• [What is needed]: Using the records below, output the stretch that opens with the line containing "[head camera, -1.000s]" and closes with the line containing "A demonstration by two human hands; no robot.", exactly and including both lines, with nothing more.

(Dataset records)
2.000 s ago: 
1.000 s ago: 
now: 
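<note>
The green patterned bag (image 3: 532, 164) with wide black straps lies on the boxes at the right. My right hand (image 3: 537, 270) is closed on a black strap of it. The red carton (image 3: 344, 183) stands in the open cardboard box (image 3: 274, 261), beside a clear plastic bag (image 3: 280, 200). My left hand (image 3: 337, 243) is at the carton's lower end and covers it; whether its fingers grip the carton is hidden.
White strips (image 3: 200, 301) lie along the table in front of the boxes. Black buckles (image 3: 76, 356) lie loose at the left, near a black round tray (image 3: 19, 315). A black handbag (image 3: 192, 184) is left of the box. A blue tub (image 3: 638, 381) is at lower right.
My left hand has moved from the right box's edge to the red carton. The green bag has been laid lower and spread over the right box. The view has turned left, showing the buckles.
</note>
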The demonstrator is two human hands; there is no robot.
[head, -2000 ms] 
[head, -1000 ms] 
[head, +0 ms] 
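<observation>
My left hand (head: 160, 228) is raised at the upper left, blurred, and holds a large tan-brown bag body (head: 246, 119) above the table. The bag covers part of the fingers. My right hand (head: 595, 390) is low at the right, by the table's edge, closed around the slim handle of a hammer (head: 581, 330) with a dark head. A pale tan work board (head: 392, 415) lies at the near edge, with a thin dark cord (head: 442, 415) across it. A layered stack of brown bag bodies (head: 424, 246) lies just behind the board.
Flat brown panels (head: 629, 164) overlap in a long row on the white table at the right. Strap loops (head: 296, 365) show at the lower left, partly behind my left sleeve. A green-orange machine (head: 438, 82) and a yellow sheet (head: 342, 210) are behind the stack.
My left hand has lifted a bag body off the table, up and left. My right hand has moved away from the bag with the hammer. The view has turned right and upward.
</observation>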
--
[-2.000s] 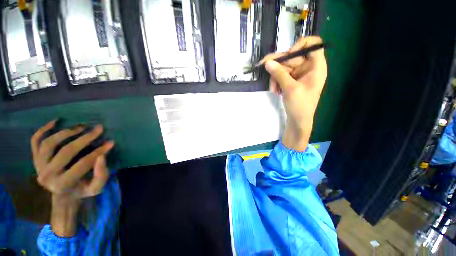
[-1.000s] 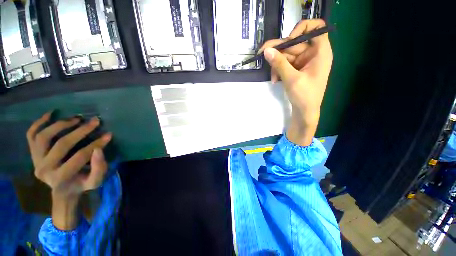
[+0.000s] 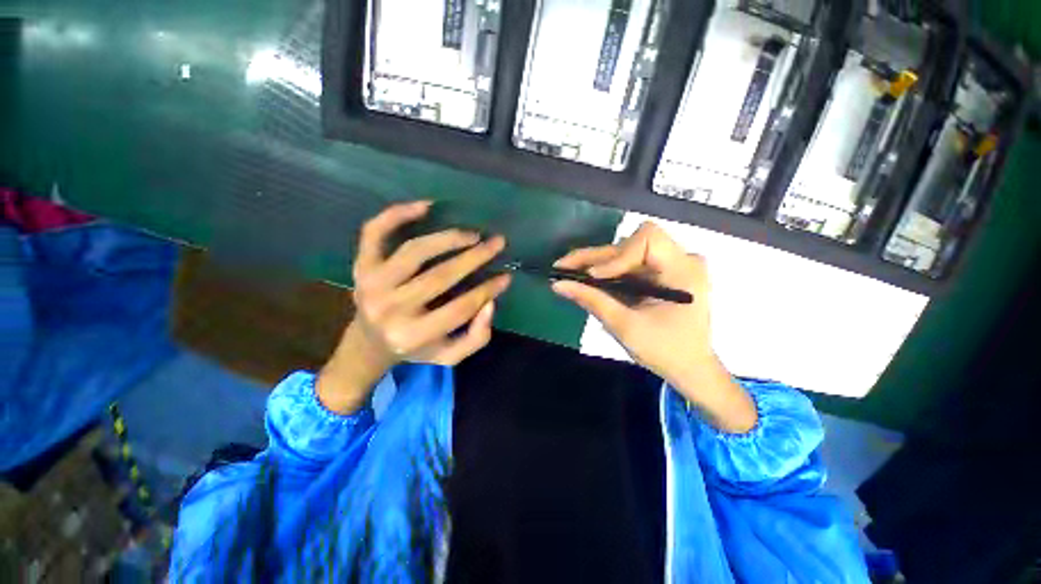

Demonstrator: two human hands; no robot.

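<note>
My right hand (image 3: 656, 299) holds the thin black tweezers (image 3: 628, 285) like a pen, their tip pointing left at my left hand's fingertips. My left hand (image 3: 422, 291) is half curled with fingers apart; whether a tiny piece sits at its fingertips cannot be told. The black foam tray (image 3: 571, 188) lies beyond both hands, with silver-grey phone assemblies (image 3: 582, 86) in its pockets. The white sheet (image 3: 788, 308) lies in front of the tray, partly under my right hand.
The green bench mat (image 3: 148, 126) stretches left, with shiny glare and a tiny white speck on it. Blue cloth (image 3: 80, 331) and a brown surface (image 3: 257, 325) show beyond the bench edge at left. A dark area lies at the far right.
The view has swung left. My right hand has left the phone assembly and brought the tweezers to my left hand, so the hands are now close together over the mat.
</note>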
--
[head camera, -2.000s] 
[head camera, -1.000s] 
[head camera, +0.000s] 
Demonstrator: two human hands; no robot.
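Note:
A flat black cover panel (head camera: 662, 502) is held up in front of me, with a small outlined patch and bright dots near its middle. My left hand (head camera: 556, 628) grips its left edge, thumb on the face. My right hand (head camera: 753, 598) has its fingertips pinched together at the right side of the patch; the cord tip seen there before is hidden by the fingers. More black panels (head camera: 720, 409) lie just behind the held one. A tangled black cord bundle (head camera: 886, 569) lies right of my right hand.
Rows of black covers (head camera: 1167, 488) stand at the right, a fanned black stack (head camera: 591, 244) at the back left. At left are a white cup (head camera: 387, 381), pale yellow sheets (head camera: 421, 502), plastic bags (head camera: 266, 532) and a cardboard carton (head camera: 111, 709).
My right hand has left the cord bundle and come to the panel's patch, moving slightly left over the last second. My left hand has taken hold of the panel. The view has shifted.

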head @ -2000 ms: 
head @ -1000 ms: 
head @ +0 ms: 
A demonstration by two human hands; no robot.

• [Output below]:
[head camera, -1.000s] 
[head camera, +0.000s] 
Demonstrator: two human hands; no robot.
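Note:
A flat black cover panel (head camera: 662, 502) is held up in front of me, with a small outlined patch and bright dots near its middle. My left hand (head camera: 556, 628) grips its left edge, thumb on the face. My right hand (head camera: 753, 598) has its fingertips pinched together at the right side of the patch; the cord tip seen there before is hidden by the fingers. More black panels (head camera: 720, 409) lie just behind the held one. A tangled black cord bundle (head camera: 886, 569) lies right of my right hand.
Rows of black covers (head camera: 1167, 488) stand at the right, a fanned black stack (head camera: 591, 244) at the back left. At left are a white cup (head camera: 387, 381), pale yellow sheets (head camera: 421, 502), plastic bags (head camera: 266, 532) and a cardboard carton (head camera: 111, 709).
My right hand has left the cord bundle and come to the panel's patch, moving slightly left over the last second. My left hand has taken hold of the panel. The view has shifted.
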
head @ -2000 ms: 
head @ -1000 ms: 
head @ +0 ms: 
A demonstration by two human hands; no robot.

The exercise is complete.